I've done the overlay white face gauges, is that what your talking about?


----------



## Token Moron (Mar 28, 2003)

the overlays(stickers) are very easy to do.....the hardest part is aligning them so that there are no uneveness around the numbers. the intelliglow kit i've heard was hard to install.


----------



## Mod_That_Sentra (Oct 23, 2004)

ok, I just bought the stick on white guage faces and I want ot get something straight. I dont have to take off the needles, right? And I also bought the HVAC control white faces. I'm not sure how to take the control knobs off though, how would I go about putting these on. these are stick ons also.


Thanks
- Aaron


----------



## jlee1469 (Dec 4, 2003)

you dont have to take the needles off, however putting them on is a bit tricky as you'll need to carefully put the needles through the holes. don't rush and take it easy. has anybody else have trouble with the needles rubbing against the overlays? i removed mine because my fuel and tach didn't move at all.


----------



## Ninety-Nine SE-L (May 5, 2002)

with the Import intelligence faces, you DO have to take the needles off. That's how it works, you have to take the faces off the car so you can work on it.

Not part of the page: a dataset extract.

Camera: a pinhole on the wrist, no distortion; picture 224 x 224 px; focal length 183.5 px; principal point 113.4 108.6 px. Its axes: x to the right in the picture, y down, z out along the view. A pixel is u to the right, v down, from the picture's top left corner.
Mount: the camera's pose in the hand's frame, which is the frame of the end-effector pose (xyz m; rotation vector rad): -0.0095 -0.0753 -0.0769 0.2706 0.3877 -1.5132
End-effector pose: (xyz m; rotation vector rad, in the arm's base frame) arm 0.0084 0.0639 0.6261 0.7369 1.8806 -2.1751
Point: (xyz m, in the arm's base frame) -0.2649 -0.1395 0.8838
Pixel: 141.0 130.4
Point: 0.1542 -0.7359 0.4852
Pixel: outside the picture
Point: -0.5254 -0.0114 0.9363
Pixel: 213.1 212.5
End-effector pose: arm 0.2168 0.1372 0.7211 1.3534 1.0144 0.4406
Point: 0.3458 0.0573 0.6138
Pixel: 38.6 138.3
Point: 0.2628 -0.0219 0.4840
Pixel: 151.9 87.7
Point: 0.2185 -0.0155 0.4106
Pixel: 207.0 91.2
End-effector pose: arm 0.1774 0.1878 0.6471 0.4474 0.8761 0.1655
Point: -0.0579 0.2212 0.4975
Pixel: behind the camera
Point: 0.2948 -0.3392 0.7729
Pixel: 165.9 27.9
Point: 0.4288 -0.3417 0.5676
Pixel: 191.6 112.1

They come with good instructions, but here are some suggestions I have for you on the installation of the vinyl overlays:

The overlays are literally vinyl stickers that stick to the stock faces. Take the faces off the car by using their instructions and bring all the faces and overlays to a table where you can work. I have one correction to make here...They suggest using some 'fluid' for the vinyl. What this does is allow you to slide the vinyl around on the face without it becoming sticky. Here's what I suggest:

Get a spray bottle and fill it with a mildly soapy water. Evenly spray the water over the stock face until it's evenly wet. Peel off the bottom paper to expose the sticky side of the vinyl (do not remove the clear upper piece). Place the vinyl on the wet face, sticky side to water, and because of the soapy water, you can slide the face around until it lines up. With the edge of a credit card, squegee out the excess water from under the vinyl. MAKE SURE THERE ARE NO BUBBLES IN THE VINYL. Set the face to dry in a dry, warm area (I set mine outside to dry) for about an hour. Once all the water has evaporated off, remove the clear protective layer and re-install.


----------



## Mod_That_Sentra (Oct 23, 2004)

good tips Ninety-Nine. thanks alot and I'll probally be attempting to put them on next week.

- Aaron


----------